▶ [What needs to be done]:
Copy out the data below, all of it, exactly.

Entries taken from a collection:

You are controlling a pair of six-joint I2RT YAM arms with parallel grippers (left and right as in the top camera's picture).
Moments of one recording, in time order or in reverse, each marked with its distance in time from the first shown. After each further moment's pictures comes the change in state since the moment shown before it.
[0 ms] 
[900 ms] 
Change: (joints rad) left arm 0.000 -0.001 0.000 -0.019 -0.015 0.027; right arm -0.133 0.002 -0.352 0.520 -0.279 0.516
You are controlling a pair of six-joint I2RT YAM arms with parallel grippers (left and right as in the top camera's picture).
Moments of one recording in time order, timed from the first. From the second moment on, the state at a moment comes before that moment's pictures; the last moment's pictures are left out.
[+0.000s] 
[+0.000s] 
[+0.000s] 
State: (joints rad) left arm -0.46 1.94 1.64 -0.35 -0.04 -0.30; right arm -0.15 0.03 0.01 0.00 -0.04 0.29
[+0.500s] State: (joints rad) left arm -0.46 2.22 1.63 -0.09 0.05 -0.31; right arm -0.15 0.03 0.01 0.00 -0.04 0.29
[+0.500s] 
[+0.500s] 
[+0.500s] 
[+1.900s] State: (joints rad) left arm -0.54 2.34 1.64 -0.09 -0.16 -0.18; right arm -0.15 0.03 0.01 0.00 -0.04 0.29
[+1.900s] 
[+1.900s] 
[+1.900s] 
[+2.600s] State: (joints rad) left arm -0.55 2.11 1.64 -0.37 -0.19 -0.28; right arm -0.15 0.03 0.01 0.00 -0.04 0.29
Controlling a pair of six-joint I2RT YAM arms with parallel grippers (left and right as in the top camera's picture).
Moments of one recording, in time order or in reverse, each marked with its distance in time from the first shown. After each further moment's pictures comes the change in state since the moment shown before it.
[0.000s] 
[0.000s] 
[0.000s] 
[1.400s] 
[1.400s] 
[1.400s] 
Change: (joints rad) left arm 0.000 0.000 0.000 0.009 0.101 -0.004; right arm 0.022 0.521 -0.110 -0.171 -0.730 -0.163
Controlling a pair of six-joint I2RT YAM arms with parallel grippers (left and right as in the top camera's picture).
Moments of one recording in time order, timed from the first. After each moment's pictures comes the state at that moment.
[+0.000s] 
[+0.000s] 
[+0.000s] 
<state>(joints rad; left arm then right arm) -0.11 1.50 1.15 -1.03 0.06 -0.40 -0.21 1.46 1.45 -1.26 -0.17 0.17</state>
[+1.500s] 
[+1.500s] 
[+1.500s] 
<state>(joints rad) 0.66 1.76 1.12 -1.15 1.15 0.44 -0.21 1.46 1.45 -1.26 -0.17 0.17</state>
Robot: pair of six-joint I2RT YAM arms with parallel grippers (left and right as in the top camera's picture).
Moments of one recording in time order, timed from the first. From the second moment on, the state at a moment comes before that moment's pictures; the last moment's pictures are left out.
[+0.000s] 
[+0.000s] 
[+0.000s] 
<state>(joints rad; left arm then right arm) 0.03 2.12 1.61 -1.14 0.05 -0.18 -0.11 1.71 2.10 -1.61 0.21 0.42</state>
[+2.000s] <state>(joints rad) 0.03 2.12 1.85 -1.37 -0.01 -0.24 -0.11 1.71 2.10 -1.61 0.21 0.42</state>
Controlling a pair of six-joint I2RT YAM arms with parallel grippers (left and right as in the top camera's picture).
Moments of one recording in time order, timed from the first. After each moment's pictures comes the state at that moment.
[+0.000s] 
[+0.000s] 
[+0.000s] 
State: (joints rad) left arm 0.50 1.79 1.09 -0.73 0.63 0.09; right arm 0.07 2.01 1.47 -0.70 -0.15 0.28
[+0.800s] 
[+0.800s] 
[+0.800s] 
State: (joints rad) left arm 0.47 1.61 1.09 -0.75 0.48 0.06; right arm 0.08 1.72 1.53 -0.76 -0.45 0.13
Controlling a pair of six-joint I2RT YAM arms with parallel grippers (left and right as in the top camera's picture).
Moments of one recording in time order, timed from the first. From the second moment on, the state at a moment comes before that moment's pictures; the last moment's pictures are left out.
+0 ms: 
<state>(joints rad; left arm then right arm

▶ [Response box]:
You are controlling a pair of six-joint I2RT YAM arms with parallel grippers (left and right as in the top camera's picture).
Moments of one recording, in time order or in reverse, each marked with its distance in time from the first shown. After each further moment's pictures comes the change in state since the moment shown before it.
[0 ms] 
[900 ms] 
Change: (joints rad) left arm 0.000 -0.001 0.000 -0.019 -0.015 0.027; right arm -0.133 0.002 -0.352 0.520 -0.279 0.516
You are controlling a pair of six-joint I2RT YAM arms with parallel grippers (left and right as in the top camera's picture).
Moments of one recording in time order, timed from the first. From the second moment on, the state at a moment comes before that moment's pictures; the last moment's pictures are left out.
[+0.000s] 
[+0.000s] 
[+0.000s] 
State: (joints rad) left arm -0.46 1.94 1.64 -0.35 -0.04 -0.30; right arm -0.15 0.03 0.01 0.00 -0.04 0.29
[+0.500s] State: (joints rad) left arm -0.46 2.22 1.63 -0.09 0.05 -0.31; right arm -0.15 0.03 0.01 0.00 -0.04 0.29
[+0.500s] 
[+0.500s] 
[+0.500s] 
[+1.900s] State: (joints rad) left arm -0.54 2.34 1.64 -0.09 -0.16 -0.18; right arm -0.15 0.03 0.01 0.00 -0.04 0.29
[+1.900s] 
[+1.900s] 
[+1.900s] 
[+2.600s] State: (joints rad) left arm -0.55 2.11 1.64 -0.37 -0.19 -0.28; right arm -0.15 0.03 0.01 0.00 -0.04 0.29
Controlling a pair of six-joint I2RT YAM arms with parallel grippers (left and right as in the top camera's picture).
Moments of one recording, in time order or in reverse, each marked with its distance in time from the first shown. After each further moment's pictures comes the change in state since the moment shown before it.
[0.000s] 
[0.000s] 
[0.000s] 
[1.400s] 
[1.400s] 
[1.400s] 
Change: (joints rad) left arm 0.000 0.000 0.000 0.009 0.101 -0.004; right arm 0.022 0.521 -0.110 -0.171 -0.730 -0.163
Controlling a pair of six-joint I2RT YAM arms with parallel grippers (left and right as in the top camera's picture).
Moments of one recording in time order, timed from the first. After each moment's pictures comes the state at that moment.
[+0.000s] 
[+0.000s] 
[+0.000s] 
<state>(joints rad; left arm then right arm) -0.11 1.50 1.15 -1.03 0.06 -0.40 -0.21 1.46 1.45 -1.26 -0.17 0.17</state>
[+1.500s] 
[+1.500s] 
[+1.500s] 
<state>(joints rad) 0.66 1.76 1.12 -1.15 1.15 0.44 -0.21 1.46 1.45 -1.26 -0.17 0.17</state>
Robot: pair of six-joint I2RT YAM arms with parallel grippers (left and right as in the top camera's picture).
Moments of one recording in time order, timed from the first. From the second moment on, the state at a moment comes before that moment's pictures; the last moment's pictures are left out.
[+0.000s] 
[+0.000s] 
[+0.000s] 
<state>(joints rad; left arm then right arm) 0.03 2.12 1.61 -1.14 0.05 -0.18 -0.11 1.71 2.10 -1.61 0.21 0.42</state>
[+2.000s] <state>(joints rad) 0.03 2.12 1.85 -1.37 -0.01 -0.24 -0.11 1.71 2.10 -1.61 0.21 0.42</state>
Controlling a pair of six-joint I2RT YAM arms with parallel grippers (left and right as in the top camera's picture).
Moments of one recording in time order, timed from the first. After each moment's pictures comes the state at that moment.
[+0.000s] 
[+0.000s] 
[+0.000s] 
State: (joints rad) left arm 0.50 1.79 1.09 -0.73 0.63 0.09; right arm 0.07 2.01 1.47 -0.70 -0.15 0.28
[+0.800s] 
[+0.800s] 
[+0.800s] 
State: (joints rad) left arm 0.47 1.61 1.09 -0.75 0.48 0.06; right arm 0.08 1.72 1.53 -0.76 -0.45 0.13
Controlling a pair of six-joint I2RT YAM arms with parallel grippers (left and right as in the top camera's picture).
Moments of one recording in time order, timed from the first. From the second moment on, the state at a moment comes before that moment's pictures; the last moment's pictures are left out.
+0 ms: 
<state>(joints rad; left arm then right arm

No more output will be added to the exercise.